A Delaware Chancery Court judge has approved the settlement of a shareholder lawsuit against directors and executives of Tyson Foods but reserved judgment in a dispute over attorney’s fees.
The settlement approved by Chancellor William Chandler III calls for Don Tyson and Tyson Limited Partnership, the company’s largest shareholder, to pay the company $4.5 million.
The company also agreed to implement or continue a variety of corporate governance measures in response to the lawsuit, which alleged that Tyson officials were granted stock options timed in advance of favorable news likely to boost the company’s stock price.
The lawsuit also alleged that Tyson failed to adequately disclose certain “related party” transactions under which Tyson officials received millions of dollars from the company for farm and aircraft leases, livestock operations and other services.
In approving the settlement, Chandler said it would have been a hard-fought case had it gone to trial, and that the settlement was in the best interest of the company, the shareholders and the defendants.
“It’s not clear how that litigation would have ultimately ended,” said the judge, who twice rejected defense efforts to have the claims dismissed. “There were risks, pretty substantial risks, I think, to each side.”
“I think there are some good corporate government improvements here for the company,” added Chandler, who indicated that he was going to approve “by and large” the $3 million fee request by the plaintiffs’ attorneys but wanted time to think it over.
Chandler said he would issue a ruling Wednesday on the attorney fees and expenses, which would come from the amount to be paid to the company. Arkansas-based Tyson, the world’s largest meat processor, has said the requested fees are excessive.
Stuart Grant, an attorney representing the plaintiffs, said the $4.5 million represents about 20 percent of what the plaintiffs would have been able to recover in money damages had they won the lawsuit. The proposed $3 million in fees and expenses is based not on actual hours worked or the monetary relief that might have been won, he said, but on the value of the corporate changes the plaintiffs brought about.
“We are seeking to recover based on what we produced,” he said.
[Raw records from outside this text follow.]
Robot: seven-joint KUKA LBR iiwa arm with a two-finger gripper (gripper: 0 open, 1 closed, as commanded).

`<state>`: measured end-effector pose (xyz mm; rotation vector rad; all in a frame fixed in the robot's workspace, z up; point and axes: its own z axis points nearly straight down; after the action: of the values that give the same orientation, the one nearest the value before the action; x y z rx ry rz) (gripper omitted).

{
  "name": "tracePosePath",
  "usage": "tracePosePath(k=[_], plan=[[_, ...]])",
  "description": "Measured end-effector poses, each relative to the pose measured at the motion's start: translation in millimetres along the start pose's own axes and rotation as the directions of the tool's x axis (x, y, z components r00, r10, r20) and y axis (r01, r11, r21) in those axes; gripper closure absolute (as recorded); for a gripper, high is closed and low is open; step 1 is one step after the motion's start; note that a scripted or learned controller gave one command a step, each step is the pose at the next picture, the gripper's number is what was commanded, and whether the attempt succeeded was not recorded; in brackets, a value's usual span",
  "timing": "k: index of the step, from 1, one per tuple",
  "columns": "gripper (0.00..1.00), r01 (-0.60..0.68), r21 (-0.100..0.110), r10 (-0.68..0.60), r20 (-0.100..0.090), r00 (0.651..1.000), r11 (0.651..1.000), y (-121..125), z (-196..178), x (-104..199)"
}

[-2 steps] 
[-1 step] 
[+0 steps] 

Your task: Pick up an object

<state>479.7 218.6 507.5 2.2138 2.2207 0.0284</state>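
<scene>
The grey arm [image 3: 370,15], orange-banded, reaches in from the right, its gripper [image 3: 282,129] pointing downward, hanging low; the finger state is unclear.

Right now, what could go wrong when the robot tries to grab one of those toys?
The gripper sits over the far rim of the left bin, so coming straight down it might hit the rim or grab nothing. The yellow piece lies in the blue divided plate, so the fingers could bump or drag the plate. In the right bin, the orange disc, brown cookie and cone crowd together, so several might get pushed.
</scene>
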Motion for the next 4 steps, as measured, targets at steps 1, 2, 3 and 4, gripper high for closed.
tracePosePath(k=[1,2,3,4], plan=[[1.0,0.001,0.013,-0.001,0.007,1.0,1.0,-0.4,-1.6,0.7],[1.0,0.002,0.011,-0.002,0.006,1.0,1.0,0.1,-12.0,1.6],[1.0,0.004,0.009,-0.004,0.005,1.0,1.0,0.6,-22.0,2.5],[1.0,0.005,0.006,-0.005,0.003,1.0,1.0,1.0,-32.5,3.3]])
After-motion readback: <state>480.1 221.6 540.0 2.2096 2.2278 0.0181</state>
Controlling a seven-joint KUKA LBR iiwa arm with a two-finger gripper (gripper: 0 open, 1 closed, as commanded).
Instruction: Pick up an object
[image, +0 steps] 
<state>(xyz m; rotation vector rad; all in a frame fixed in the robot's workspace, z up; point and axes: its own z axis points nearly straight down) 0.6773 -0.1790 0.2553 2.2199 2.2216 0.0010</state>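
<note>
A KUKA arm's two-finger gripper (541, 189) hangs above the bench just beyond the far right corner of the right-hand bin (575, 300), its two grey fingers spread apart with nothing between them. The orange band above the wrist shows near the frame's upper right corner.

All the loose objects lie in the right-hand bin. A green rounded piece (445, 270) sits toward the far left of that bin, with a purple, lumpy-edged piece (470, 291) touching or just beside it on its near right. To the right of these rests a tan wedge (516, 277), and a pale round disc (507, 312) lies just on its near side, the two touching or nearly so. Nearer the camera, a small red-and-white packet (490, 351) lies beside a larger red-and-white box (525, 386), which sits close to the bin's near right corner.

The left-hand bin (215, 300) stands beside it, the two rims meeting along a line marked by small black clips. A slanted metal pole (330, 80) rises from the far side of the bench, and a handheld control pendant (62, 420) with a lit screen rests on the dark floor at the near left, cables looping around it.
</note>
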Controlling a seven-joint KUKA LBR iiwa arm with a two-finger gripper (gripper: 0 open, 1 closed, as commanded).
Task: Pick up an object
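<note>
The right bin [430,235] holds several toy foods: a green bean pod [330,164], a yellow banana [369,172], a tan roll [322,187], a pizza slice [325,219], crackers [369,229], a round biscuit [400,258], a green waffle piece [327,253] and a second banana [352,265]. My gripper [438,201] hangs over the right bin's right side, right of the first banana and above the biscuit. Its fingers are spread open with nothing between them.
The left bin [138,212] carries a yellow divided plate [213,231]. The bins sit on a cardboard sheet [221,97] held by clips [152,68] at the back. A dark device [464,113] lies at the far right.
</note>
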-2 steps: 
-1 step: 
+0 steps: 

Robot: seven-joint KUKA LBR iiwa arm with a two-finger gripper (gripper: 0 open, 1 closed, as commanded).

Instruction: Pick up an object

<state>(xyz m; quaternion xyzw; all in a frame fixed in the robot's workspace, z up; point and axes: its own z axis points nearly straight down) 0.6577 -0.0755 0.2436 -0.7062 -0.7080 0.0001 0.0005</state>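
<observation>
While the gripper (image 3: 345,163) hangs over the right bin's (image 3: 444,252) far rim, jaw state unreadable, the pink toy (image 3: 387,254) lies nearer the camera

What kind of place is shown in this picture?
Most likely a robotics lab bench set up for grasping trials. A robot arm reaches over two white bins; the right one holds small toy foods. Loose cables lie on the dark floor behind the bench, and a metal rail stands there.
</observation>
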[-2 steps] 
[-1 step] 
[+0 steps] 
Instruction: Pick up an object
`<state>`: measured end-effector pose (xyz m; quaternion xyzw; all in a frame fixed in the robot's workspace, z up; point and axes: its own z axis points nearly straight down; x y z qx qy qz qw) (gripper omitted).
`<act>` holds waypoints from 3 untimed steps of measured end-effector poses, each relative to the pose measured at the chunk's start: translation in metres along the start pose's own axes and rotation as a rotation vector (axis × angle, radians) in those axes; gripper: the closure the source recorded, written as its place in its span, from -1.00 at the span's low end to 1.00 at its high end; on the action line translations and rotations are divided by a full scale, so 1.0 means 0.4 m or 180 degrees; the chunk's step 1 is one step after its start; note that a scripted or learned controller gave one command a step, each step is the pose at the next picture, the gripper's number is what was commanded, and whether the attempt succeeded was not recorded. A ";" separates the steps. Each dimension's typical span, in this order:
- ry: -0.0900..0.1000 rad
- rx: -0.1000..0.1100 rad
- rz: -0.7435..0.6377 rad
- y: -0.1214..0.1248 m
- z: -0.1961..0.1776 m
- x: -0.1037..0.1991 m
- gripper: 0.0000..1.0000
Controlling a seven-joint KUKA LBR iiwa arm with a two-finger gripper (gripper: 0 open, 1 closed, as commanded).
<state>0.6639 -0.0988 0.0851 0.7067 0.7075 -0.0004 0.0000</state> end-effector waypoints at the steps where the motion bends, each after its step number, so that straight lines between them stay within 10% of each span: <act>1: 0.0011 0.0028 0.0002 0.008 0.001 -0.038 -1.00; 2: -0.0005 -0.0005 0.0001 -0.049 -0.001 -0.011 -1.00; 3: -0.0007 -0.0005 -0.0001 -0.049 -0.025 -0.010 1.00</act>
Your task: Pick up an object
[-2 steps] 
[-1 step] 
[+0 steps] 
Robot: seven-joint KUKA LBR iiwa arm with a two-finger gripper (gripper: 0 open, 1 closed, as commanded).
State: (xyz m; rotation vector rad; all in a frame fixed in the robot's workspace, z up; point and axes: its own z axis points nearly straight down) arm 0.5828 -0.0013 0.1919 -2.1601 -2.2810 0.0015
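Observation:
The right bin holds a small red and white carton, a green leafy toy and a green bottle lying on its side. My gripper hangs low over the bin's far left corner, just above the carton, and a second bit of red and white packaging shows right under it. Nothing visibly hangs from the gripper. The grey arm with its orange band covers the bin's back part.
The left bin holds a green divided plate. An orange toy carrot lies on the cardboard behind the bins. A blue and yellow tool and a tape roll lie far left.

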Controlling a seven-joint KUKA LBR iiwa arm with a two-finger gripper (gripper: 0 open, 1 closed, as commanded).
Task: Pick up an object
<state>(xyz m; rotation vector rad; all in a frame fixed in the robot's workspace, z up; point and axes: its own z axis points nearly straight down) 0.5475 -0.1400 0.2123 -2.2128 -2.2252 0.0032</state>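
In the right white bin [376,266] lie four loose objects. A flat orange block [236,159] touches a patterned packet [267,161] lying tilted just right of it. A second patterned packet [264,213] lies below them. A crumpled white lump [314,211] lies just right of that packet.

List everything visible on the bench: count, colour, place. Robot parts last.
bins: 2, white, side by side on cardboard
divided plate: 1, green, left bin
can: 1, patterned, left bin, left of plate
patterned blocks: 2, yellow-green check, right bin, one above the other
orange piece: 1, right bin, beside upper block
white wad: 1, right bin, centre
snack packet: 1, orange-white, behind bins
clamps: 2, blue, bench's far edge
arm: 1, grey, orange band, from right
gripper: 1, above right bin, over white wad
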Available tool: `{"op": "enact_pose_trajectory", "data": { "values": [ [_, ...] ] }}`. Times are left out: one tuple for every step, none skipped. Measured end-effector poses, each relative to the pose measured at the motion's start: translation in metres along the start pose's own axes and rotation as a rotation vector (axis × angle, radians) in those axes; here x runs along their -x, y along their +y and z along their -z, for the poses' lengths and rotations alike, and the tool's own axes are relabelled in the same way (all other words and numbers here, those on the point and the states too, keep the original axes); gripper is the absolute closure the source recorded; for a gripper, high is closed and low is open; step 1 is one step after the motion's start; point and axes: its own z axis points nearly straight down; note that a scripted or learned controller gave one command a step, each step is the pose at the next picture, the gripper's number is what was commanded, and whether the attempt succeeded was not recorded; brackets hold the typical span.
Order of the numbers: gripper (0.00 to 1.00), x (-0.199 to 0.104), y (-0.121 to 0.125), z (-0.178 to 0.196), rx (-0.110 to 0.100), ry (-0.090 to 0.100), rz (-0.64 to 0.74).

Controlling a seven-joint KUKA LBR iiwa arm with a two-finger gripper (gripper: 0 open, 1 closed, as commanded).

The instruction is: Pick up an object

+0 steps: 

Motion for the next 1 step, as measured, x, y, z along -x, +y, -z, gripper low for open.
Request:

Grant said the plaintiffs would have been able to prove that Tyson engaged in springloading on at least two occasions, in 2001 and 2003, and that they also would have been able to present strong evidence challenging the related party transactions.
The plaintiffs instead agreed to trade “dollars for governance” by entering into a settlement aimed at forcing improvements to Tyson’s corporate governance. The real way to increase shareholder value, Grant said, was to eliminate the “Tyson family discount” going forward.
“The corporation is known as a governance nightmare,” he said.
Among other things, Tyson agreed not engage in any new related party transactions without the consent and prior disclosure of the board’s governance committee, and to retain a consultant to evaluate its internal audit and control processes. The company also agreed to boost the role of independent directors on its board, and said all grants of stock options to employees under its 2000 incentive plan will be priced at the closing price on a date set at least six months in advance.
Kurt Heyman, an attorney representing Tyson, downplayed the reforms, describing them as “therapeutic benefits.”
“We are saying it is modest benefit achieved here … based on what we think were fairly weak claims,” Heyman said, adding that the governance provisions in the settlement largely confirm existing practices.
David Graham, an attorney representing individual Tyson directors and executives, stressed that the defendants did not admit any wrongdoing.
“It was a very, very real dispute,” he said.
Most of Tuesday’s hearing involved arguments over how much money the two law firms representing the plaintiffs will receive. The plaintiffs attorneys are asking for $2.8 million in fees and $280,000 in expenses. The defendants have suggested that $1.6 million in fees and $200,000 in expenses is a more reasonable amount, given that some of the work done by the two plaintiffs’ firms was duplicative.
Heyman said the idea that lawyers could get two-thirds of the settlement payment is hard to swallow.
“It does, I think, stick in the company’s craw,” he said, adding that the defendants spent only about $1.7 million on the lawsuit and related litigation.
“I hate to use a trough or cash cow analogy given the subject matter here,” he said.
Grant suggested that Tyson is opposing the attorney fee request because it was miffed at the plaintiffs.
“This was a direct hit to them,” he said. “It’s not business as usual anymore. We’re reining you in.”